Work instructions → Line by line, write out the material exactly.

Exercise material →
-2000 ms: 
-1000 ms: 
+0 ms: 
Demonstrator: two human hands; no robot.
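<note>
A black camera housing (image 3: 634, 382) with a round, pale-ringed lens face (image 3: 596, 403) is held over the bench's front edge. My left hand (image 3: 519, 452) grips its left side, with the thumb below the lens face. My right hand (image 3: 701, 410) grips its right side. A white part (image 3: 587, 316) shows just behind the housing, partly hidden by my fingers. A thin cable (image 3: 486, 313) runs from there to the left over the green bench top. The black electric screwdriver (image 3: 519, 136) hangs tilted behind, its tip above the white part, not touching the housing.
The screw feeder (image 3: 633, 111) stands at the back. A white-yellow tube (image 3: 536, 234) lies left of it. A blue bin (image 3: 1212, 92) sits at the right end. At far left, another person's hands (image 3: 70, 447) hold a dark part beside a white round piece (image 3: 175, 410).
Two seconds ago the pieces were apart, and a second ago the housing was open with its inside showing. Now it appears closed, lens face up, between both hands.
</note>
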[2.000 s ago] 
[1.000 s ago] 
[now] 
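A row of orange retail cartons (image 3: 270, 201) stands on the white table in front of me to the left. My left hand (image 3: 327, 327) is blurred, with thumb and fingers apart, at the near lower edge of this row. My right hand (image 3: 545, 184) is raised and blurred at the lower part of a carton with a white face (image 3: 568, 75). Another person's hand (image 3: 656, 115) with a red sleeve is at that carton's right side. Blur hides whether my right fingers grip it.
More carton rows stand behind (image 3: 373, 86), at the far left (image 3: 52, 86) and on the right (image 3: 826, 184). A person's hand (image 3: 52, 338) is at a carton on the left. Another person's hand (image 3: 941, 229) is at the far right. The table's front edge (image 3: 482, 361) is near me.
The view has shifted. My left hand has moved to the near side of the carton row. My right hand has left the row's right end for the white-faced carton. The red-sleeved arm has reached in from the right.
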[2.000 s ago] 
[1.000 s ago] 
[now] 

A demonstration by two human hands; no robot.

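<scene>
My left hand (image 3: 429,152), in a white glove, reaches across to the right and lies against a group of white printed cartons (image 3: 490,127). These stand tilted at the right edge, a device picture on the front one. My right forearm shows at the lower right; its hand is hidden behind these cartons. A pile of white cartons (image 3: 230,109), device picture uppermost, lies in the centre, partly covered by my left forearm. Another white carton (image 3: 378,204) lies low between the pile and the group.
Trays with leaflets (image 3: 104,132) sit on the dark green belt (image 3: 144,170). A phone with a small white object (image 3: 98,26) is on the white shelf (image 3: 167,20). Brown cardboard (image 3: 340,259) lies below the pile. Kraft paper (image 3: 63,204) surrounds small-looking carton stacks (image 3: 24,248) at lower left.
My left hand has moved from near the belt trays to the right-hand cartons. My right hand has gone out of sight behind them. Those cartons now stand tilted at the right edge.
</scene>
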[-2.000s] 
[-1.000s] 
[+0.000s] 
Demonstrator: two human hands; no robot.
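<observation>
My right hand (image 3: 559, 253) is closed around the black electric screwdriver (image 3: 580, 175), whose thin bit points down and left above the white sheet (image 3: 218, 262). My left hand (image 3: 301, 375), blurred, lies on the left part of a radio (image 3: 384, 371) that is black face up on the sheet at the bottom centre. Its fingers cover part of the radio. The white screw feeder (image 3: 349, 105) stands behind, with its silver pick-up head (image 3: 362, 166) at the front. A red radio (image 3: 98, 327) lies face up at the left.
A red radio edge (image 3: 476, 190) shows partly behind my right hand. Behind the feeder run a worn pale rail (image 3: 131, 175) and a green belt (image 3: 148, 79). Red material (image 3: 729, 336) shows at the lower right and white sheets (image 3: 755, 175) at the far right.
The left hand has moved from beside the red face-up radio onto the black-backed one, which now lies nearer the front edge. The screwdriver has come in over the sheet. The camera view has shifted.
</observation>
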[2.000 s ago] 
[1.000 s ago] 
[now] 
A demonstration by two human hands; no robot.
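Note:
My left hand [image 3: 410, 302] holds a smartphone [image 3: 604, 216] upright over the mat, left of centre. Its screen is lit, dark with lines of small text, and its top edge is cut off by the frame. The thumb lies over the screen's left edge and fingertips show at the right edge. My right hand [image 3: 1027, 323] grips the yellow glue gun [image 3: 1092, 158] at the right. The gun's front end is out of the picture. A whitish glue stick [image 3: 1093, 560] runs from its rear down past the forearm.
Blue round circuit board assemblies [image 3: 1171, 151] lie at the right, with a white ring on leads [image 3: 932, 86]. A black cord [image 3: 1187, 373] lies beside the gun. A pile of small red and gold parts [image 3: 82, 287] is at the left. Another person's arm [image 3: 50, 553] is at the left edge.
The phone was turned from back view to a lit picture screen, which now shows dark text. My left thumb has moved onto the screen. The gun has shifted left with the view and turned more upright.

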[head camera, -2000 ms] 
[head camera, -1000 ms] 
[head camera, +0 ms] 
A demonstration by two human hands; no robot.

Answer to the problem →
-2000 ms: 
-1000 ms: 
+0 ms: 
Demonstrator: two human hands; no robot.
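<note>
A black camera housing (image 3: 634, 382) with a round, pale-ringed lens face (image 3: 596, 403) is held over the bench's front edge. My left hand (image 3: 519, 452) grips its left side, with the thumb below the lens face. My right hand (image 3: 701, 410) grips its right side. A white part (image 3: 587, 316) shows just behind the housing, partly hidden by my fingers. A thin cable (image 3: 486, 313) runs from there to the left over the green bench top. The black electric screwdriver (image 3: 519, 136) hangs tilted behind, its tip above the white part, not touching the housing.
The screw feeder (image 3: 633, 111) stands at the back. A white-yellow tube (image 3: 536, 234) lies left of it. A blue bin (image 3: 1212, 92) sits at the right end. At far left, another person's hands (image 3: 70, 447) hold a dark part beside a white round piece (image 3: 175, 410).
Two seconds ago the pieces were apart, and a second ago the housing was open with its inside showing. Now it appears closed, lens face up, between both hands.
</note>
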[2.000 s ago] 
[1.000 s ago] 
[now] 
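A row of orange retail cartons (image 3: 270, 201) stands on the white table in front of me to the left. My left hand (image 3: 327, 327) is blurred, with thumb and fingers apart, at the near lower edge of this row. My right hand (image 3: 545, 184) is raised and blurred at the lower part of a carton with a white face (image 3: 568, 75). Another person's hand (image 3: 656, 115) with a red sleeve is at that carton's right side. Blur hides whether my right fingers grip it.
More carton rows stand behind (image 3: 373, 86), at the far left (image 3: 52, 86) and on the right (image 3: 826, 184). A person's hand (image 3: 52, 338) is at a carton on the left. Another person's hand (image 3: 941, 229) is at the far right. The table's front edge (image 3: 482, 361) is near me.
The view has shifted. My left hand has moved to the near side of the carton row. My right hand has left the row's right end for the white-faced carton. The red-sleeved arm has reached in from the right.
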[2.000 s ago] 
[1.000 s ago] 
[now] 

A demonstration by two human hands; no robot.

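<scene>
My left hand (image 3: 429,152), in a white glove, reaches across to the right and lies against a group of white printed cartons (image 3: 490,127). These stand tilted at the right edge, a device picture on the front one. My right forearm shows at the lower right; its hand is hidden behind these cartons. A pile of white cartons (image 3: 230,109), device picture uppermost, lies in the centre, partly covered by my left forearm. Another white carton (image 3: 378,204) lies low between the pile and the group.
Trays with leaflets (image 3: 104,132) sit on the dark green belt (image 3: 144,170). A phone with a small white object (image 3: 98,26) is on the white shelf (image 3: 167,20). Brown cardboard (image 3: 340,259) lies below the pile. Kraft paper (image 3: 63,204) surrounds small-looking carton stacks (image 3: 24,248) at lower left.
My left hand has moved from near the belt trays to the right-hand cartons. My right hand has gone out of sight behind them. Those cartons now stand tilted at the right edge.
</scene>
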[-2.000s] 
[-1.000s] 
[+0.000s] 
Demonstrator: two human hands; no robot.
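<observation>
My right hand (image 3: 559, 253) is closed around the black electric screwdriver (image 3: 580, 175), whose thin bit points down and left above the white sheet (image 3: 218, 262). My left hand (image 3: 301, 375), blurred, lies on the left part of a radio (image 3: 384, 371) that is black face up on the sheet at the bottom centre. Its fingers cover part of the radio. The white screw feeder (image 3: 349, 105) stands behind, with its silver pick-up head (image 3: 362, 166) at the front. A red radio (image 3: 98, 327) lies face up at the left.
A red radio edge (image 3: 476, 190) shows partly behind my right hand. Behind the feeder run a worn pale rail (image 3: 131, 175) and a green belt (image 3: 148, 79). Red material (image 3: 729, 336) shows at the lower right and white sheets (image 3: 755, 175) at the far right.
The left hand has moved from beside the red face-up radio onto the black-backed one, which now lies nearer the front edge. The screwdriver has come in over the sheet. The camera view has shifted.
</observation>
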[2.000 s ago] 
[1.000 s ago] 
[now] 
A demonstration by two human hands; no robot.
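Note:
My left hand [image 3: 410, 302] holds a smartphone [image 3: 604, 216] upright over the mat, left of centre. Its screen is lit, dark with lines of small text, and its top edge is cut off by the frame. The thumb lies over the screen's left edge and fingertips show at the right edge. My right hand [image 3: 1027, 323] grips the yellow glue gun [image 3: 1092, 158] at the right. The gun's front end is out of the picture. A whitish glue stick [image 3: 1093, 560] runs from its rear down past the forearm.
Blue round circuit board assemblies [image 3: 1171, 151] lie at the right, with a white ring on leads [image 3: 932, 86]. A black cord [image 3: 1187, 373] lies beside the gun. A pile of small red and gold parts [image 3: 82, 287] is at the left. Another person's arm [image 3: 50, 553] is at the left edge.
The phone was turned from back view to a lit picture screen, which now shows dark text. My left thumb has moved onto the screen. The gun has shifted left with the view and turned more upright.
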
[head camera, -2000 ms] 
[head camera, -1000 ms] 
[head camera, +0 ms] 
A demonstration by two human hands; no robot.

The required response has been given in full.